What is needed -> Restate the whole of the data below word for word, skipping the images.

== Segment start ==

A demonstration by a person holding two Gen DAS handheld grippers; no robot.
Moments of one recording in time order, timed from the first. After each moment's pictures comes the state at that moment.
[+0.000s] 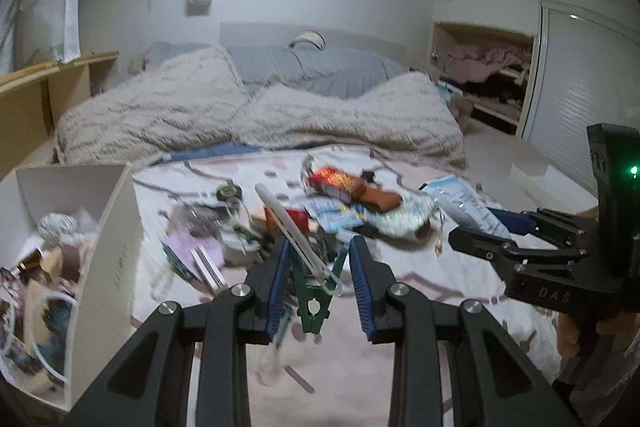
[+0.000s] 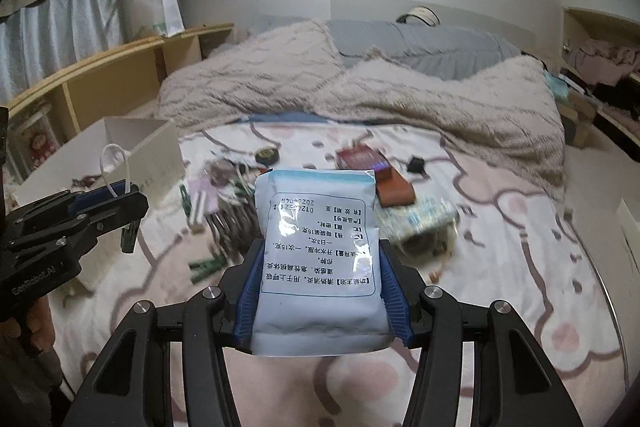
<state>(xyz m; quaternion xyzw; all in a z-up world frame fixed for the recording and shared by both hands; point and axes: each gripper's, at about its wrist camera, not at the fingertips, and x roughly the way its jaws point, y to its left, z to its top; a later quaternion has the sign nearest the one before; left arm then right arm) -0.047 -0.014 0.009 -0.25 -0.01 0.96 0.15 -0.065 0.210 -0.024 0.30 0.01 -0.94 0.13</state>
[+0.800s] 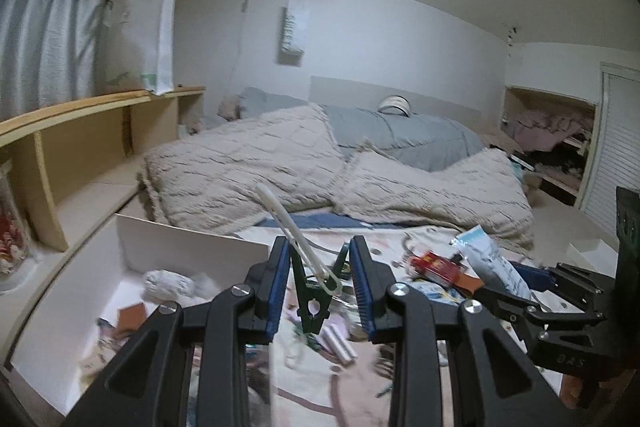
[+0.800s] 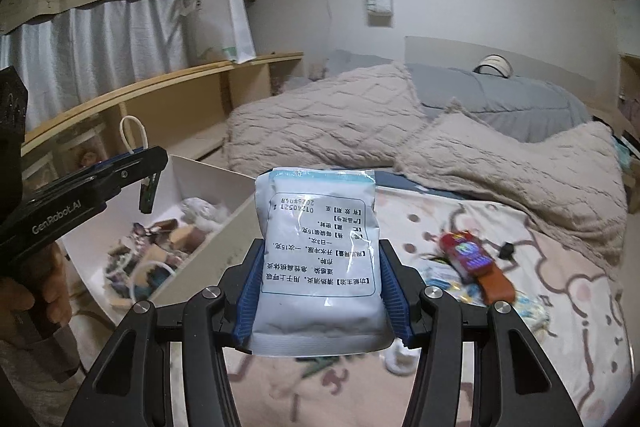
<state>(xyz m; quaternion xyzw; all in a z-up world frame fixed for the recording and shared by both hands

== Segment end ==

Result of this task ->
A demonstration by a person holding two Gen DAS handheld grippers; no robot.
Moments of one recording in time order, timed from the first. After each moment's pictures comes the state at that moment.
[+0.000s] 
[+0.000s] 
<state>(xyz m; quaternion xyzw; all in a z-up world frame fixed for the recording and shared by both hands; point and axes: each gripper's, at about its wrist camera, not at the fingertips, and x roughly the way its jaws point, y to its left, z to its top; a later quaternion has the sign nearest the one before; left arm then right arm) -0.047 -0.014 0.009 -0.25 -0.01 0.96 0.15 -0.065 0.210 -0.024 0.30 0.01 -0.94 0.13</state>
[+0.800s] 
[+0.800s] 
<state>(xyz m; quaternion xyzw; all in a z-up world frame fixed for the recording and shared by both hands

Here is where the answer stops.